Read the records and gather each line that includes "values".

═════ RECORD EXTRACTS ═════

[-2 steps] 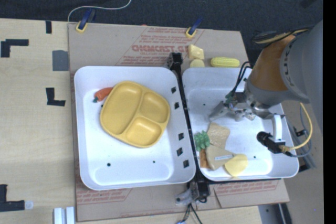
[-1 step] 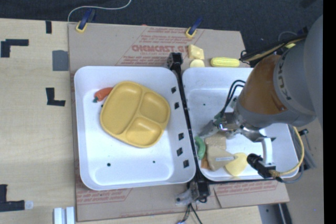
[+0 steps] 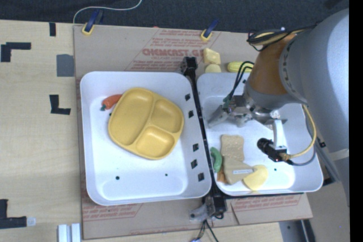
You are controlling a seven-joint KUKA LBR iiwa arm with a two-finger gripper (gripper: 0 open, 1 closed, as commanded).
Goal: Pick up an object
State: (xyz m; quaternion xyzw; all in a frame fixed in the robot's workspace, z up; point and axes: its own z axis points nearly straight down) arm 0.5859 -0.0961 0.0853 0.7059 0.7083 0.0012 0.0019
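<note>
Toward the right bin's (image 3: 295,181) front lie the candidate objects: a tan slice of toast (image 3: 232,147), a beige wedge (image 3: 234,168) just below it, a yellow lemon-like piece (image 3: 256,177) and a green pepper (image 3: 216,158) by the left wall. Above them the gripper (image 3: 220,116) hangs low over the bin floor, nothing visibly between its fingers; whether they are apart cannot be told. Left bin (image 3: 96,178) holds a yellow divided plate (image 3: 146,122) beside a carrot (image 3: 111,101).
</note>
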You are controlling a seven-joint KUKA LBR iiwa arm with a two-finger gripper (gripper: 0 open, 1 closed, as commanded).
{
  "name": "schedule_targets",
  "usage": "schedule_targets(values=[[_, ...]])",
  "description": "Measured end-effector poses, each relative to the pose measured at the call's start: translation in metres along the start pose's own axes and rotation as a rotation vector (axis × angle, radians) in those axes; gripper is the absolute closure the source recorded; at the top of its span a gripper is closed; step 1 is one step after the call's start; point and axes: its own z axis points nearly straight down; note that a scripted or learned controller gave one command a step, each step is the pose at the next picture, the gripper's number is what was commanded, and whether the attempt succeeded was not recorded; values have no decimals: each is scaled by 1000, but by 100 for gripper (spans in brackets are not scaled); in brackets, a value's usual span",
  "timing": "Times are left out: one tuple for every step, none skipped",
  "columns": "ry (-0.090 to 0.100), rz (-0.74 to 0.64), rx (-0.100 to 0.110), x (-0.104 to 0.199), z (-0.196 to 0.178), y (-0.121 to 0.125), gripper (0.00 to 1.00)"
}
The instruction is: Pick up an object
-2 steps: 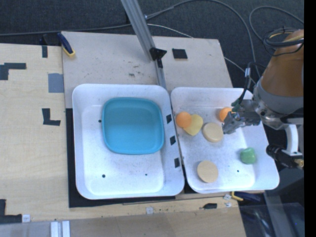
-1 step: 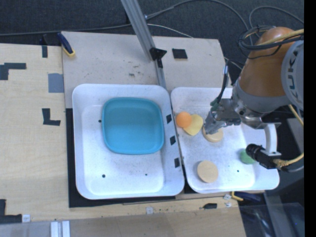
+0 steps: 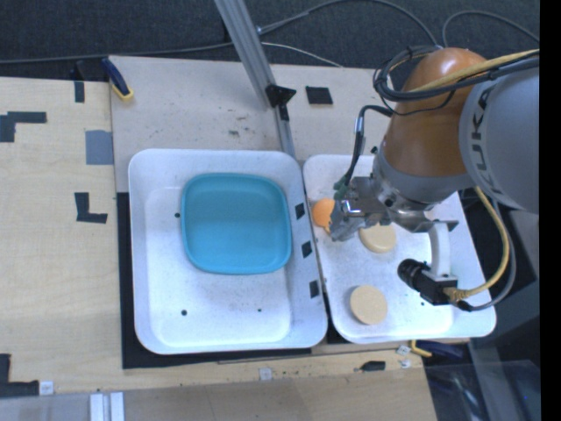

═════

→ **ANSWER BOX**:
  "usage": "schedule_targets(values=[[_, ...]])",
  "description": "Measured end-effector poses, each relative to the pose measured at the call's start: translation in metres along the start pose's own axes and rotation as a rotation vector (axis × angle, radians) in those axes; gripper is the absolute closure the source recorded; at the top of its span a gripper is closed; step 1 is one step after the call's start; point and axes: its own z axis points nearly straight down; note that a scripted or learned controller gave one command a step, each step is the pose at the next picture, the gripper's number is what was commanded, and whether the attempt succeeded was not recorded; values have no decimals: each is scaled by 1000, but by 100 for gripper (spans in brackets are not scaled); in brackets, a value's usual span",

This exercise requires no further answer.